§ **Information given**
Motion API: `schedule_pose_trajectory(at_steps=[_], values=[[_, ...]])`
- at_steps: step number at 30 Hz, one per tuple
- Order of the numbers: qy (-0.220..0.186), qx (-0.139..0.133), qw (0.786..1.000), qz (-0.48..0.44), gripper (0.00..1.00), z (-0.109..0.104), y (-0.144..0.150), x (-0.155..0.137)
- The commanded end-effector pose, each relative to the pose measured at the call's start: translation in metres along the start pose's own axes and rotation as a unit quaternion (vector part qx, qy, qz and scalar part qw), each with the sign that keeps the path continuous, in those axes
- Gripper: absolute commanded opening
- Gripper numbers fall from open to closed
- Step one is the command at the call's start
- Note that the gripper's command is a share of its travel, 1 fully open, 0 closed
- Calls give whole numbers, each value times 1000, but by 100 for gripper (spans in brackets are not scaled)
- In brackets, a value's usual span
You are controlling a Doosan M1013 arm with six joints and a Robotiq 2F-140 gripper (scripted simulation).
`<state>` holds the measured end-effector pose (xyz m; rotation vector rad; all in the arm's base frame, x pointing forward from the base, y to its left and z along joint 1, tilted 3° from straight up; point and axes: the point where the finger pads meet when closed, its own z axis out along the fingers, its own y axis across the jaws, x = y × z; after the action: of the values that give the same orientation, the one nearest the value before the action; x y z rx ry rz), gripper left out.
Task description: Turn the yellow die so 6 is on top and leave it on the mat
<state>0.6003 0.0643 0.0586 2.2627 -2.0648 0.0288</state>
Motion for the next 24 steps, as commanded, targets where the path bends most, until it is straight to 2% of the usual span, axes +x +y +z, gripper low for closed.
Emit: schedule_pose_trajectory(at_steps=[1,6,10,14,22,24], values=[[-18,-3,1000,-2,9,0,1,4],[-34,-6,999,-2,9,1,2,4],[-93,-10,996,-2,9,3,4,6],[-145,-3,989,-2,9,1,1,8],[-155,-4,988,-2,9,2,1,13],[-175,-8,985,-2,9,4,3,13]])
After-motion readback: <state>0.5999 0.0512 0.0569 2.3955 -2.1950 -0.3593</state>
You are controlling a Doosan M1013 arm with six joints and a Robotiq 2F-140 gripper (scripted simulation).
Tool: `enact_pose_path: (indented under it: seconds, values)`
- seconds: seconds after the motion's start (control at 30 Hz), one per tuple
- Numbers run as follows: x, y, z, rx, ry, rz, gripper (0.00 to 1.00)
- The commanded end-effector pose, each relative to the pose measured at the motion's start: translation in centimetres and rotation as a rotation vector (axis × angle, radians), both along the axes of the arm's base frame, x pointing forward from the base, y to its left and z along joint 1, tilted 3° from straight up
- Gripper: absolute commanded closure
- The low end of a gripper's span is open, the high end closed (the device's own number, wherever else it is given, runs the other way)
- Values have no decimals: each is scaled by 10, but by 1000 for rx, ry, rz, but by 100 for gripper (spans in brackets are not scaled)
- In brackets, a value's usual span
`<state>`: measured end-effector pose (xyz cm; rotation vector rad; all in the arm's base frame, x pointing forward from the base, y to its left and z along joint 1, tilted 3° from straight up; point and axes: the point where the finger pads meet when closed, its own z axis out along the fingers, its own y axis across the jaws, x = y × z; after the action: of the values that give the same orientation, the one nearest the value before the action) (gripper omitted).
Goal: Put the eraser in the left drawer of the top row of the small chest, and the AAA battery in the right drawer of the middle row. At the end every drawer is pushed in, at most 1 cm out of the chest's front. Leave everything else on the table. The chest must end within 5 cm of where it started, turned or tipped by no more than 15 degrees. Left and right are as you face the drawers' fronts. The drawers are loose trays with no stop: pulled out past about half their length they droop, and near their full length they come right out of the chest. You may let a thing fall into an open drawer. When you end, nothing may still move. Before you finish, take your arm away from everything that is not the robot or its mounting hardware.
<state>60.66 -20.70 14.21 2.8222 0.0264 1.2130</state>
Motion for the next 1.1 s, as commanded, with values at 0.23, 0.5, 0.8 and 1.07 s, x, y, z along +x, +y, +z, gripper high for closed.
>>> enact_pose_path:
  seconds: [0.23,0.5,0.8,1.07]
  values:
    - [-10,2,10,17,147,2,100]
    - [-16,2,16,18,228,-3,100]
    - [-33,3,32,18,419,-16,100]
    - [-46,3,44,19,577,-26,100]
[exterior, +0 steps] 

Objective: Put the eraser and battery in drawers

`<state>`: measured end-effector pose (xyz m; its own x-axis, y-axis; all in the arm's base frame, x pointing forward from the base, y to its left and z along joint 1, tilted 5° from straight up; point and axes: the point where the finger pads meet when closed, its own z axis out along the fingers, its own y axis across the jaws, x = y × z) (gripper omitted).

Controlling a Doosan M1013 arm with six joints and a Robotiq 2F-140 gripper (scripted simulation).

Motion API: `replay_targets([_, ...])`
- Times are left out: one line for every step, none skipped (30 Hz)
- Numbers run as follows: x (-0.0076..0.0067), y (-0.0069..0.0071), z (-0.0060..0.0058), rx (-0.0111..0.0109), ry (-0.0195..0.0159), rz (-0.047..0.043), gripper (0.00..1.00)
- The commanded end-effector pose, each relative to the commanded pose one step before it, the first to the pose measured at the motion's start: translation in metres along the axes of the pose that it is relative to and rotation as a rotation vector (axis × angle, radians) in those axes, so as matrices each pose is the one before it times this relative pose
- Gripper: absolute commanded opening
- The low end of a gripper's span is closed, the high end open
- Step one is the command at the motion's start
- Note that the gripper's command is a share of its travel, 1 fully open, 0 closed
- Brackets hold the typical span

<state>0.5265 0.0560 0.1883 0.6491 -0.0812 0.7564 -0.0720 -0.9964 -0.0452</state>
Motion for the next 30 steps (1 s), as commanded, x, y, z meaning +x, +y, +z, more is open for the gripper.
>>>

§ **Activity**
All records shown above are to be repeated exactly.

§ **Your solution**
Motion API: `schedule_pose_trajectory(at_steps=[_], values=[[_, ...]])`
- at_steps: step number at 30 Hz, one per tuple
- Order of the numbers: qy (-0.220..0.186), qx (-0.139..0.133), qw (0.786..1.000), qz (-0.48..0.44), gripper (0.00..1.00), z (-0.109..0.104), y (-0.144..0.150), x (-0.155..0.137)
- The commanded end-effector pose, each relative to the pose measured at the call's start: translation in metres along the start pose's own axes and rotation as a unit quaternion (vector part qx, qy, qz and scalar part qw), each with the sign that keeps the path continuous, in those axes
- Gripper: absolute commanded opening
- Gripper numbers fall from open to closed
- Step one is the command at the call's start
- Note that the gripper's command is a share of its travel, 1 fully open, 0 closed
- Calls give whole numbers, each value times 1000, but by 100 for gripper (spans in brackets are not scaled)
- In brackets, a value's usual span
You are controlling a Doosan M1013 arm with six joints and a Robotiq 2F-140 gripper (scripted simulation).
`<state>` holds the measured end-effector pose (xyz m; rotation vector rad; all in the arm's base frame, x pointing forward from the base, y to its left and z along joint 1, tilted 3° from straight up; point and axes: the point where the finger pads meet when closed, its own z axis out along the fingers, its own y axis across the jaws, x = y × z; after the action: of the values that give the same orientation, the one nearest the value before the action; x y z rx ry rz), gripper left out.
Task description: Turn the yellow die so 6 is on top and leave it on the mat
<state>0.6003 0.0643 0.0586 2.2627 -2.0648 0.0288</state>
Motion for the next 24 steps, as commanded, targets where the path bends most, until it is straight to 2% of the usual span, axes +x +y +z, gripper low for closed.
Emit: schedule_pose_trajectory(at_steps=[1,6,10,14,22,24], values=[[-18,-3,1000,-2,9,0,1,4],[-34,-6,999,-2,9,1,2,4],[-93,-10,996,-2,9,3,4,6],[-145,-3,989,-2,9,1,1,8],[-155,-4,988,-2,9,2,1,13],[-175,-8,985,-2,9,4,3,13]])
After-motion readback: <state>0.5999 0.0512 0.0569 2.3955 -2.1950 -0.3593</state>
You are controlling a Doosan M1013 arm with six joints and a Robotiq 2F-140 gripper (scripted simulation).
Tool: `enact_pose_path: (indented under it: seconds, values)`
- seconds: seconds after the motion's start (control at 30 Hz), one per tuple
- Numbers run as follows: x, y, z, rx, ry, rz, gripper (0.00 to 1.00)
- The commanded end-effector pose, each relative to the pose measured at the motion's start: translation in centimetres and rotation as a rotation vector (axis × angle, radians), both along the axes of the arm's base frame, x pointing forward from the base, y to its left and z along joint 1, tilted 3° from straight up
- Gripper: absolute commanded closure
- The low end of a gripper's span is open, the high end closed (the device's own number, wherever else it is given, runs the other way)
- Values have no decimals: each is scaled by 10, but by 1000 for rx, ry, rz, but by 100 for gripper (spans in brackets are not scaled)
- In brackets, a value's usual span
`<state>`: measured end-effector pose (xyz cm; rotation vector rad; all in the arm's base frame, x pointing forward from the base, y to its left and z along joint 1, tilted 3° from straight up; point and axes: the point where the finger pads meet when closed, its own z axis out along the fingers, its own y axis across the jaws, x = y × z; after the action: of the values that give the same orientation, the one nearest the value before the action) (gripper omitted).
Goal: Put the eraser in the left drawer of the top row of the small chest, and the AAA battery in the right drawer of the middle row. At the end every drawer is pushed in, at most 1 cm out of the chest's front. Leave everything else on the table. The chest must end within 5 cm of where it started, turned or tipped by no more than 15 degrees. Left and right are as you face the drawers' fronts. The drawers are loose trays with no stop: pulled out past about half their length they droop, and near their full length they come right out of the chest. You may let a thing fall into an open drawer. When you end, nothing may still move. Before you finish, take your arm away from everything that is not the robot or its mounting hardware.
<state>60.66 -20.70 14.21 2.8222 0.0264 1.2130</state>
Motion for the next 1.1 s, as commanded, with values at 0.23, 0.5, 0.8 and 1.07 s, x, y, z along +x, +y, +z, gripper high for closed.
>>> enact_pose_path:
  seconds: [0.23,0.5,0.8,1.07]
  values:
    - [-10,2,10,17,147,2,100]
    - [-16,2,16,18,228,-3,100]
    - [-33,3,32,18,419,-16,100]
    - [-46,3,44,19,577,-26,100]
[exterior, +0 steps] 

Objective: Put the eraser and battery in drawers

`<state>`: measured end-effector pose (xyz m; its own x-axis, y-axis; all in the arm's base frame, x pointing forward from the base, y to its left and z along joint 1, tilted 5° from straight up; point and axes: the point where the finger pads meet when closed, its own z axis out along the fingers, its own y axis across the jaws, x = y × z) (gripper omitted).

Controlling a Doosan M1013 arm with six joints and a Robotiq 2F-140 gripper (scripted simulation).

Motion API: `replay_targets([_, ...])`
- Times are left out: one line for every step, none skipped (30 Hz)
- Numbers run as follows: x (-0.0076..0.0067), y (-0.0069..0.0071), z (-0.0060..0.0058), rx (-0.0111..0.0109), ry (-0.0195..0.0159), rz (-0.047..0.043), gripper (0.00..1.00)
- The commanded end-effector pose, each relative to the commanded pose one step before it, the first to the pose measured at the motion's start: translation in metres along the axes of the pose that it is relative to and rotation as a rotation vector (axis × angle, radians) in those axes, so as matrices each pose is the one before it times this relative pose
- Gripper: absolute commanded opening
- The low end of a gripper's span is closed, the high end open
- Step one is the command at the motion's start
- Note that the gripper's command is a share of its travel, 1 fully open, 0 closed
- Brackets hold the typical span

<state>0.5265 0.0560 0.1883 0.6491 -0.0812 0.7564 -0.0720 -0.9964 -0.0452</state>
Motion for the next 30 steps (1 s), as commanded, x, y, z meaning +x, +y, +z, more is open for the gripper.
>>>

Nothing more is needed to finish the exercise.